His fingers brushed against the bare skin of her back. He could see the last knobs of her spine rise above the top of her undergarments before sloping into shoulders and neck; the lace edge of her chemise peeked teasingly through the gap in her stays.

Her skin was hot to the touch.

Henry swallowed, hard, as Caroline leaned against the bureau. Now that her gown was open at the back, its sleeves worked themselves farther and farther off her shoulders with every breath she took. After a beat one of them slipped. Her shoulder was bare.

The same shoulder that had been in his mouth when he’d practically mauled her in the ballroom.

Dear God.

He swallowed again.

She breathed against him, and he breathed against her. He wondered how a naked shoulder could be infinitely more erotic than other, more private naked parts.

Her left hand went to her forehead; with her right, she poured wine into her cup and threw it back in a single gulp.
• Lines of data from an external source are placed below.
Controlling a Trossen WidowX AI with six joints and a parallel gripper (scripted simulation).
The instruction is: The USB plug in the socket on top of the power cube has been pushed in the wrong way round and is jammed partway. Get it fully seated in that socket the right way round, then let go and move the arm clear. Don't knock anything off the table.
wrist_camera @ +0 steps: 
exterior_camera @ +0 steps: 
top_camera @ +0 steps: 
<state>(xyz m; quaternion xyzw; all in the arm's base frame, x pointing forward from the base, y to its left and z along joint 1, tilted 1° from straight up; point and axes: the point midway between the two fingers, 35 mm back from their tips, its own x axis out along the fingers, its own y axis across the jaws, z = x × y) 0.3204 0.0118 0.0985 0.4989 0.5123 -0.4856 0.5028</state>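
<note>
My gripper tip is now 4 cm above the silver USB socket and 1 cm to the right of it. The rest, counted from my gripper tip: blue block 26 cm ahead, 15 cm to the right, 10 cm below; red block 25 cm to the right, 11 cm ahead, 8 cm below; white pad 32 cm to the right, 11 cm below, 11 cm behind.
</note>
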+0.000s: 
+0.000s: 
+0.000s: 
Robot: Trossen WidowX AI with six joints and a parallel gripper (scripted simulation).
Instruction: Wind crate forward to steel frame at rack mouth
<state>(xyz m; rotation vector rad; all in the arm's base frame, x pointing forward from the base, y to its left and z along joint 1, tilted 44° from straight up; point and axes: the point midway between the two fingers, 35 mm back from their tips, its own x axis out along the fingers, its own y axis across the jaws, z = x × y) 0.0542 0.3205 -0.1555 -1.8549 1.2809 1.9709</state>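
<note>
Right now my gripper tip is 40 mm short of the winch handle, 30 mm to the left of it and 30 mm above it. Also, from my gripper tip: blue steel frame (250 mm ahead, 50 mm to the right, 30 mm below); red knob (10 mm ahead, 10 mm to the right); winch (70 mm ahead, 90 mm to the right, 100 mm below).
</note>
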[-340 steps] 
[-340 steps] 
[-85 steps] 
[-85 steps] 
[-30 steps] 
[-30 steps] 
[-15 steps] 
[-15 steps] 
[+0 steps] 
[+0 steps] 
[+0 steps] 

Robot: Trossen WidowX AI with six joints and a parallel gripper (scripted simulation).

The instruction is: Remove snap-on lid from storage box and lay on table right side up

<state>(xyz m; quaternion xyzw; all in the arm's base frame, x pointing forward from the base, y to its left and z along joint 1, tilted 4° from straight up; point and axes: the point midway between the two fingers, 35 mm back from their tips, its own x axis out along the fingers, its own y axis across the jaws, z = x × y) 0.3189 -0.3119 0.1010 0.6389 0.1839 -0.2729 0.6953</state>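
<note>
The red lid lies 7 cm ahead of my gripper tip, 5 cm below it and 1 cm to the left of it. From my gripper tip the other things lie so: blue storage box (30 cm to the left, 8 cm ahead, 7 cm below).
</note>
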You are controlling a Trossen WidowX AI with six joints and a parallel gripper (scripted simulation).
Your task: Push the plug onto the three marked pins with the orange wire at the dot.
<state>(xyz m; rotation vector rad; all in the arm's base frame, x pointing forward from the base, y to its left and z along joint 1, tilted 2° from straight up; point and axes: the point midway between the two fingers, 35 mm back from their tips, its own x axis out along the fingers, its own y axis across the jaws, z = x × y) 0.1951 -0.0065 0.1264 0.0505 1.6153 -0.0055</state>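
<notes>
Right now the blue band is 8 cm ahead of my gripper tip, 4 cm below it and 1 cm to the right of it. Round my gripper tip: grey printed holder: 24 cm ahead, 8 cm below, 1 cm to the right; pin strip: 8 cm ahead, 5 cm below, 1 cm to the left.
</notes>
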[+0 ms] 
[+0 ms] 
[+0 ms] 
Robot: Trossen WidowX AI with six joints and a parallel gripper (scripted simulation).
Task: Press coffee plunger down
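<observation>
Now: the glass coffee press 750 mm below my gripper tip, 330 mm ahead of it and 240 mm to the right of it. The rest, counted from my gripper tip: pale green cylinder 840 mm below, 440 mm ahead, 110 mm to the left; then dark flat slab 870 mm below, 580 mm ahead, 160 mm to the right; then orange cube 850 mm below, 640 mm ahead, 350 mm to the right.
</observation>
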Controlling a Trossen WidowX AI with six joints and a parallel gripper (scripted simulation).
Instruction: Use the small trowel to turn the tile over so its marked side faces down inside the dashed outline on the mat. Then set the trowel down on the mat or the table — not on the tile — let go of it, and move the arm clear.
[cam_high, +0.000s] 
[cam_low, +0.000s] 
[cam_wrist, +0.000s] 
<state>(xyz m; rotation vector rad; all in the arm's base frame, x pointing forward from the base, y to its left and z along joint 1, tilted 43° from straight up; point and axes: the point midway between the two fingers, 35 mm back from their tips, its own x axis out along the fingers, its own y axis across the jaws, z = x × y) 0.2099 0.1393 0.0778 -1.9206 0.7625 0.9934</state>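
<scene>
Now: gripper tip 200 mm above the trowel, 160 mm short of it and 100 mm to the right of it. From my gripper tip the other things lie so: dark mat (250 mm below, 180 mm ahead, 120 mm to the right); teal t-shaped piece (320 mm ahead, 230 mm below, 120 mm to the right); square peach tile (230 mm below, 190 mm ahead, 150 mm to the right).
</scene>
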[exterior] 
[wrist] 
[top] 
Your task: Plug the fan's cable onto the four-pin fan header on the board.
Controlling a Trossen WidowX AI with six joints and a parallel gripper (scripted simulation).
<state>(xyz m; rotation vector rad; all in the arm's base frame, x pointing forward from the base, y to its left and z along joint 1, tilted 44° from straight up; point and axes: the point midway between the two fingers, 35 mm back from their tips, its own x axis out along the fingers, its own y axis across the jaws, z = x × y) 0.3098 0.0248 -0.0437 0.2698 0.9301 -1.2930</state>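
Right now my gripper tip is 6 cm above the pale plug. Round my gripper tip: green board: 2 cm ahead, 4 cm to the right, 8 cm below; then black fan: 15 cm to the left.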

“Henry,” she whispered. The sound of her voice made him feel the burn behind her closed eyes as his own. “Mr. Lake.”

“Don’t call me that.”

She scoffed. “Maybe we shouldn’t call each other anything.”

“Of course. Yes,” he said. A pause. He was holding himself an inch away from her. It was killing him, the impulse to close the distance between them, to press his body against hers. Resisting it was like resisting the end of night, the approach of morning: inevitably idiotic, vexingly futile.

Frustrating. Waiting out the passing of this moment, and then the next, frustrated him to no end.

He wanted to touch her. God, he wanted it more than he’d ever wanted anything.

But he was hurting her. She was hurting, and it was because of him. He closed his eyes against his guilt. He’d married her, claimed her as his own, and left her the next day.

Henry had no right to touch Caroline. He’d lost that right twelve years ago. He’d lost her. He was a cad, a blackguard, a scalawag of the worst sort.

Still, the desire to claim her again glowed brightly inside him.

He stared down at the skin of her neck; that
skin
. His fingers burned with the need to touch her there.

Those stray wisps of her hair were stuck to her glistening nape. Without thinking—without meaning to—he reached up and brushed them aside with his thumb.